What is needed: Set all the entries down once more, with nothing altered.

Start of Dataset

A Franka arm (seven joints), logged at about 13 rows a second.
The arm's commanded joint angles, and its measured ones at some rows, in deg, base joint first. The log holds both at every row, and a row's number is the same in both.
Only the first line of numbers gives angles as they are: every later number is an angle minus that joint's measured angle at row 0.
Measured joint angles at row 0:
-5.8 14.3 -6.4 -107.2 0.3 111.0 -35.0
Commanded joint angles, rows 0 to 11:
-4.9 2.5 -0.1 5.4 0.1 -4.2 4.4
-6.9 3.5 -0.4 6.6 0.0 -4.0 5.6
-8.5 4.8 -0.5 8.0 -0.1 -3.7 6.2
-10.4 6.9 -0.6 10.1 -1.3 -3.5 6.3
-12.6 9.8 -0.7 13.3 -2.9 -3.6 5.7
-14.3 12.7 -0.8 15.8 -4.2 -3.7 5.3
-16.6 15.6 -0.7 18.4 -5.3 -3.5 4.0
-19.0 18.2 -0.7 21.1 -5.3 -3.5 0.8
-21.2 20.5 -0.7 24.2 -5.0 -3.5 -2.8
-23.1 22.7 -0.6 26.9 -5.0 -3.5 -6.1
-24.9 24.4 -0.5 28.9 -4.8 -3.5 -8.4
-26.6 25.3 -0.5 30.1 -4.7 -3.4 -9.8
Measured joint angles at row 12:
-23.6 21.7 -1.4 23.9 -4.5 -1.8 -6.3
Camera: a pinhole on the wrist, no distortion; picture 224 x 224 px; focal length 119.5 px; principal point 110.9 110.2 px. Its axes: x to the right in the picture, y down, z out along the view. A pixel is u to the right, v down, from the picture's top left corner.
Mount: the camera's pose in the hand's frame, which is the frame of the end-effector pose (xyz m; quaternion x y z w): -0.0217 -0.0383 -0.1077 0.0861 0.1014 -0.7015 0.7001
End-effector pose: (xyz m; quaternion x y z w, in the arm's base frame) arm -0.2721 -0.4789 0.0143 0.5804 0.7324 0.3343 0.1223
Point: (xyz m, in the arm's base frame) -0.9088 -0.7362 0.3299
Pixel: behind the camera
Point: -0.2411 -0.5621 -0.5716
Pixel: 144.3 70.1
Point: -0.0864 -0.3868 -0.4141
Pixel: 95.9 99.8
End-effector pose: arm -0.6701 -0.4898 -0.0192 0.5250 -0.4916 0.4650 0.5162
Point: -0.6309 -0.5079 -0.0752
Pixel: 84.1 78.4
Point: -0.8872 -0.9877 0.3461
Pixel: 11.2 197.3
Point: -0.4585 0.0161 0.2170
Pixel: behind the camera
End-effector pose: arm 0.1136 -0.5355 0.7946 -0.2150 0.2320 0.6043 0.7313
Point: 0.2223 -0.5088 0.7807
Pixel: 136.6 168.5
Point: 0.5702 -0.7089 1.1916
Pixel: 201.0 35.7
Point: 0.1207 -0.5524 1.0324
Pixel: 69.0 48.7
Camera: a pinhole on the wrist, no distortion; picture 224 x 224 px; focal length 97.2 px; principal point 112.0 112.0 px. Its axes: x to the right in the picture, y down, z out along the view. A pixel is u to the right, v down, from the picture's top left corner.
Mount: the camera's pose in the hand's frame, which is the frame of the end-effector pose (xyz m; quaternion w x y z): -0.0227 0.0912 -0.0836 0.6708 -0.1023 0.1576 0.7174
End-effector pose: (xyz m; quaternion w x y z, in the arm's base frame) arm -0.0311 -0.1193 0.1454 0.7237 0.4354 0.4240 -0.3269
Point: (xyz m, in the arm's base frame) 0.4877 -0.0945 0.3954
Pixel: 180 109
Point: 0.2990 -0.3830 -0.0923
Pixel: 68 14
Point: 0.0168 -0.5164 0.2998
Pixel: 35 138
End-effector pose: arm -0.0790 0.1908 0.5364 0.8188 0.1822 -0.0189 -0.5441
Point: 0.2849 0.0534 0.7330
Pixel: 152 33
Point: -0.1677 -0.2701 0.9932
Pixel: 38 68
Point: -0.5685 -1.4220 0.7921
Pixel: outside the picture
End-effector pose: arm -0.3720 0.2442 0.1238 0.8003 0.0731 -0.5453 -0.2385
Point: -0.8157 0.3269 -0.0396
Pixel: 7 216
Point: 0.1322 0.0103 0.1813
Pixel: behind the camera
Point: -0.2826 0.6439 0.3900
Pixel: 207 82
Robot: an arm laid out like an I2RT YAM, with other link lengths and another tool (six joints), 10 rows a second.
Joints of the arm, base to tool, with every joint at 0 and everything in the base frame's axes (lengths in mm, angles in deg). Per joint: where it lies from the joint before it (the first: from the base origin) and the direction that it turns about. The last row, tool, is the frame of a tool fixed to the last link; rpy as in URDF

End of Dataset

Response for this exercise:
A Franka arm (seven joints), logged at about 13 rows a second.
The arm's commanded joint angles, and its measured ones at some rows, in deg, base joint first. The log holds both at every row, and a row's number is the same in both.
Only the first line of numbers gives angles as they are: every later number is an angle minus that joint's measured angle at row 0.
Measured joint angles at row 0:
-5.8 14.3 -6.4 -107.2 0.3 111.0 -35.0
Commanded joint angles, rows 0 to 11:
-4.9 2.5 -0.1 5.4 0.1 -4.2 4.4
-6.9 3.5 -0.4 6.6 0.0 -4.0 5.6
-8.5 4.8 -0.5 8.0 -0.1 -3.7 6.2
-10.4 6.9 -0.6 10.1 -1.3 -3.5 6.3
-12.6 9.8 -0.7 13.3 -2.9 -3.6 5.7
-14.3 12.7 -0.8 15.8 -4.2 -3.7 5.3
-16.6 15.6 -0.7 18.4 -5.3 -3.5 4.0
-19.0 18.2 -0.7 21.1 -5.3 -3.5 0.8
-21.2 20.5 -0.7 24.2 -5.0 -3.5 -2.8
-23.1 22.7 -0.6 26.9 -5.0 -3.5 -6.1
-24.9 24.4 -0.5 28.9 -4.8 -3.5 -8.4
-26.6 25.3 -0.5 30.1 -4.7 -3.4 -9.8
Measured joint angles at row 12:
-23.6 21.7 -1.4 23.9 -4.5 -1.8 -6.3
Camera: a pinhole on the wrist, no distortion; picture 224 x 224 px; focal length 119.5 px; principal point 110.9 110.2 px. Its axes: x to the right in the picture, y down, z out along the view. A pixel is u to the right, v down, from the picture's top left corner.
Mount: the camera's pose in the hand's frame, which is the frame of the end-effector pose (xyz m; quaternion x y z w): -0.0217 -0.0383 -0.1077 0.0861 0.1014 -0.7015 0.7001
End-effector pose: (xyz m; quaternion x y z w, in the arm's base frame) arm -0.2721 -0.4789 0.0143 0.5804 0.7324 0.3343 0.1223
Point: (xyz m, in the arm's base frame) -0.9088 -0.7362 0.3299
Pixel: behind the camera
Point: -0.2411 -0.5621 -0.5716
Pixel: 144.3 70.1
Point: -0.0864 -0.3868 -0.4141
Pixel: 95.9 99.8
End-effector pose: arm -0.6701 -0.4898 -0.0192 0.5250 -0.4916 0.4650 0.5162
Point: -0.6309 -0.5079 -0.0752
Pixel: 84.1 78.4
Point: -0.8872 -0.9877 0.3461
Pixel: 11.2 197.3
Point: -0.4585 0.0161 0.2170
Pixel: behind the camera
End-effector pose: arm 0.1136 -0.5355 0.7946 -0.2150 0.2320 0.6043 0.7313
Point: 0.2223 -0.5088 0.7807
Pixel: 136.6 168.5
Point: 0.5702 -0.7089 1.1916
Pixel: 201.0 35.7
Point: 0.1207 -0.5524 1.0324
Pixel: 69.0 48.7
Camera: a pinhole on the wrist, no distortion; picture 224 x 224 px; focal length 97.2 px; principal point 112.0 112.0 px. Its axes: x to the right in the picture, y down, z out along the view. A pixel is u to the right, v down, from the picture's top left corner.
Mount: the camera's pose in the hand's frame, which is the frame of the end-effector pose (xyz m; quaternion w x y z): -0.0227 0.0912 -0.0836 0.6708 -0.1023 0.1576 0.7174
End-effector pose: (xyz m; quaternion w x y z, in the arm's base frame) arm -0.0311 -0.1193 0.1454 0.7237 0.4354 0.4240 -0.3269
Point: (xyz m, in the arm's base frame) 0.4877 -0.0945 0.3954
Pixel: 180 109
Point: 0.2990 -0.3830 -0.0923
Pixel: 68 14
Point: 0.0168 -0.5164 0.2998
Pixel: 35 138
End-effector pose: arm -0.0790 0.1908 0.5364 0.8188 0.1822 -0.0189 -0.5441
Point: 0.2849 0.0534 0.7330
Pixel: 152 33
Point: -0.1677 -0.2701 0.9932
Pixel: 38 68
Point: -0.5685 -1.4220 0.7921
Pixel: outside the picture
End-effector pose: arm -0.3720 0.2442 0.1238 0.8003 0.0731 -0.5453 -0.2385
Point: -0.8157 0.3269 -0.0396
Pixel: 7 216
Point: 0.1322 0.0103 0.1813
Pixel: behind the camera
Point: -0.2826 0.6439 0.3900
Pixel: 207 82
Robot: an arm laid out like an I2RT YAM, with other link lengths and another tool (six joints), 10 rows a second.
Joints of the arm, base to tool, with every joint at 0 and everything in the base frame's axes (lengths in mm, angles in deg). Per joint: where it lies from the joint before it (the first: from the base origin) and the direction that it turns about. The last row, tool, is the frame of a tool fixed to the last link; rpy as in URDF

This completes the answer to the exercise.